Standaardwaarden default-values

Gebruik de default eigenschap om een expressie te definiëren die een standaardwaarde retourneert bij het maken van inhoud.

De waarde moet een expressie zijn die compatibel is met XPath-taal. Raadpleeg voor meer informatie hierover Verwijzen naar XPath.

Voorbeeld:

  • Huidige datum: default="GetDate()"

  • Teller: default="'FRM'+CounterValue('myCounter')"

    In dit voorbeeld wordt de standaardwaarde geconstrueerd door de aaneenschakeling van een tekenreeks en het aanroepen van de CounterValue functie met een vrije tellernaam. Het geretourneerde getal wordt bij elke invoeging met één verhoogd.

    note note
    NOTE
    Blader in de Adobe Campaign-clientconsole naar de Administration > Counters map van de Verkenner om tellers te beheren.

Als u een standaardwaarde aan een veld wilt koppelen, kunt u de opdracht <default> of <sqldefault> veld.

<default> : hiermee kunt u het veld vooraf invullen met een standaardwaarde wanneer u entiteiten maakt. De waarde wordt geen standaard SQL-waarde.

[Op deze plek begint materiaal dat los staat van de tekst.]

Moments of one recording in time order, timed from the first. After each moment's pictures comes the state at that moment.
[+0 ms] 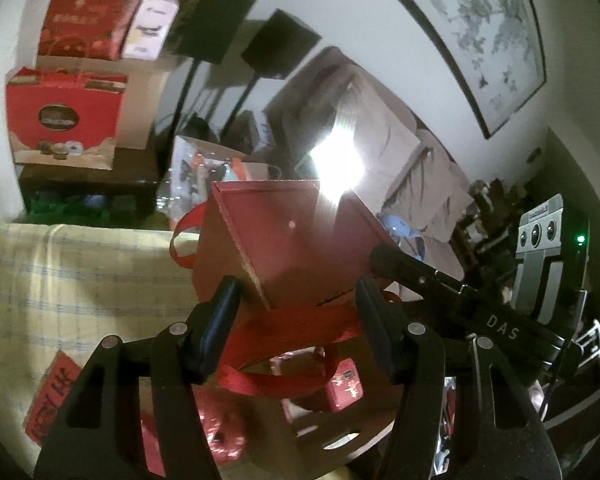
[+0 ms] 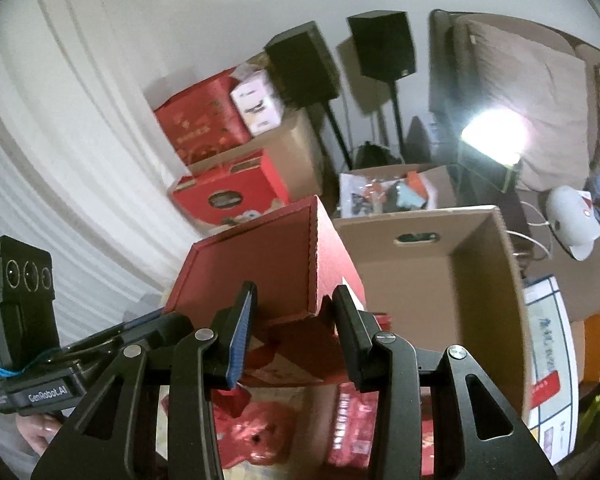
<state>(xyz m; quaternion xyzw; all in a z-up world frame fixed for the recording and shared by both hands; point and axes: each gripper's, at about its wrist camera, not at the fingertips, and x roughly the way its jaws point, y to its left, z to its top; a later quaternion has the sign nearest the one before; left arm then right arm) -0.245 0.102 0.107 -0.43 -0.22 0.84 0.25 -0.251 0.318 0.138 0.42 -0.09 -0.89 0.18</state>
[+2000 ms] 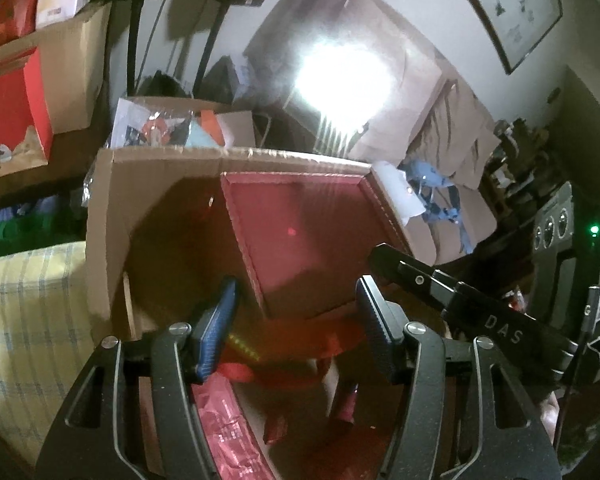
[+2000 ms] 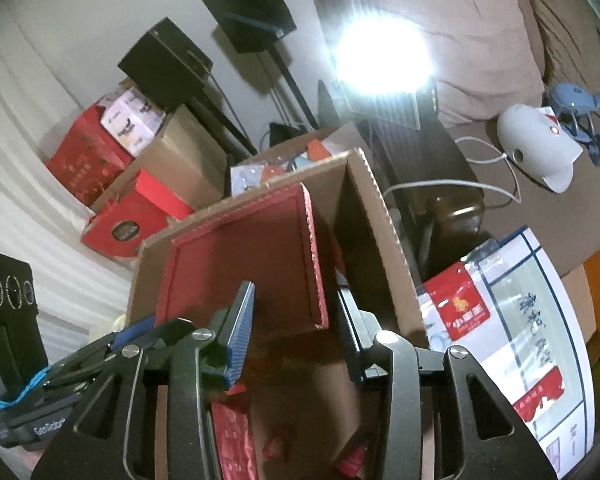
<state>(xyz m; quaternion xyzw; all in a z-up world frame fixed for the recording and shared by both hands) -0.348 0.260 -0.011 -0.50 -0.13 0.82 0.26 -0.341 0.460 0.002 0.46 -0.18 -0.87 0.08</state>
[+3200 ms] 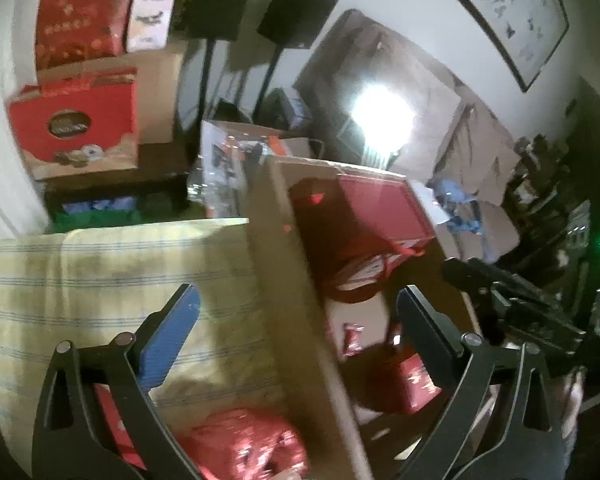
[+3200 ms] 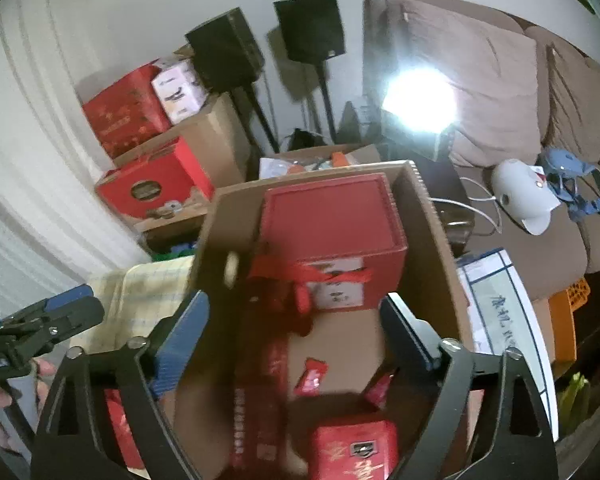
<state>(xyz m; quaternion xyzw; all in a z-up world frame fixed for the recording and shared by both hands) -0.257 0.124 0.045 -0.46 -0.11 0.86 0.19 -0.254 0.378 0.060 0.43 -0.07 -0.90 0.09</state>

<sqldefault> : hiermee kunt u een toegevoegde waarde krijgen wanneer u een veld maakt. Deze waarde wordt weergegeven als een SQL-resultaat. Tijdens een schema-update worden alleen de nieuwe records beïnvloed door deze waarde.

Opsommingen enumerations

Opsomming openen free-enumeration

De userEnum Met deze eigenschap kunt u een open opsomming definiëren voor het opslaan en weergeven van de waarden die via dit veld worden ingevoerd.

De syntaxis is als volgt:

userEnum="name of enumeration"

Deze waarden worden weergegeven in een vervolgkeuzelijst van het invoerformulier:

NOTE
Blader in de Adobe Campaign-clientconsole naar de Administration > Enumerations map van de Verkenner voor het beheren van opsommingen.

Opsomming instellen set-enumeration

De enum Met eigenschap kunt u een vaste opsomming definiëren die wordt gebruikt wanneer de lijst met mogelijke waarden vooraf bekend is.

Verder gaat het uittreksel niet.